++++ Data extract
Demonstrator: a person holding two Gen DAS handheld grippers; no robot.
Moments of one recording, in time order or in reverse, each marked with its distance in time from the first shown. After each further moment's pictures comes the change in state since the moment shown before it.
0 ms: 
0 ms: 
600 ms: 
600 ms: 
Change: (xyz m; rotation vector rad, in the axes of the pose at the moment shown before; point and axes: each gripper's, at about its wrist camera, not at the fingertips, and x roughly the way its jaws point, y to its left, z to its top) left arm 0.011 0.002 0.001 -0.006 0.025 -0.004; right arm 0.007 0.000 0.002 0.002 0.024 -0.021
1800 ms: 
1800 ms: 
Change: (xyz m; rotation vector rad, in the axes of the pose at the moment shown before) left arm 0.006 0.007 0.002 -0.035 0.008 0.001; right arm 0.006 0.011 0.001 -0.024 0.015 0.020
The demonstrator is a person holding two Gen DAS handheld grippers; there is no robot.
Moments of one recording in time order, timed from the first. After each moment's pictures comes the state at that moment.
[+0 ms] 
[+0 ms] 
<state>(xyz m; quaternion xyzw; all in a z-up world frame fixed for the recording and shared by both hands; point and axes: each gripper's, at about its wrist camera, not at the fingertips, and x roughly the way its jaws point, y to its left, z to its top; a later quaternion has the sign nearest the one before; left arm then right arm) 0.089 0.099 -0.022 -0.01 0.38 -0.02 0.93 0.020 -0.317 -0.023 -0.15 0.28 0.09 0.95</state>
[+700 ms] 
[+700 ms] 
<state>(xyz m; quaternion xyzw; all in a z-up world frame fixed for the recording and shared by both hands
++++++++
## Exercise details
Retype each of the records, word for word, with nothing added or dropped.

## Answer for the task
Demonstrator: a person holding two Gen DAS handheld grippers; no robot.
Moments of one recording, in time order or in reverse, each marked with its distance in time from the first shown. After each further moment's pictures comes the change in state since the moment shown before it.
0 ms: 
0 ms: 
600 ms: 
600 ms: 
Change: (xyz m; rotation vector rad, in the axes of the pose at the moment shown before; point and axes: each gripper's, at about its wrist camera, not at the fingertips, and x roughly the way its jaws point, y to its left, z to its top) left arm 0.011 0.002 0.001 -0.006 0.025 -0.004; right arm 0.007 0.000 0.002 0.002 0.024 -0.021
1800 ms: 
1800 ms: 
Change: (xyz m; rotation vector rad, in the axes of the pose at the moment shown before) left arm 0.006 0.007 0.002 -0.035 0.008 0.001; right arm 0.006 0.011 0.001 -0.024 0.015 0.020
The demonstrator is a person holding two Gen DAS handheld grippers; there is no robot.
Moments of one recording in time order, timed from the first. After each moment's pictures comes the state at that moment.
[+0 ms] 
[+0 ms] 
<state>(xyz m; quaternion xyzw; all in a z-up world frame fixed for the recording and shared by both hands; point and axes: each gripper's, at about its wrist camera, not at the fingertips, and x roughly the way its jaws point, y to its left, z to its top; a later quaternion has the sign nearest the one before; left arm then right arm) 0.089 0.099 -0.022 -0.01 0.38 -0.02 0.93 0.020 -0.317 -0.023 -0.15 0.28 0.09 0.95</state>
[+700 ms] 
[+700 ms] 
<state>(xyz m; quaternion xyzw; all in a z-up world frame fixed for the recording and shared by both hands

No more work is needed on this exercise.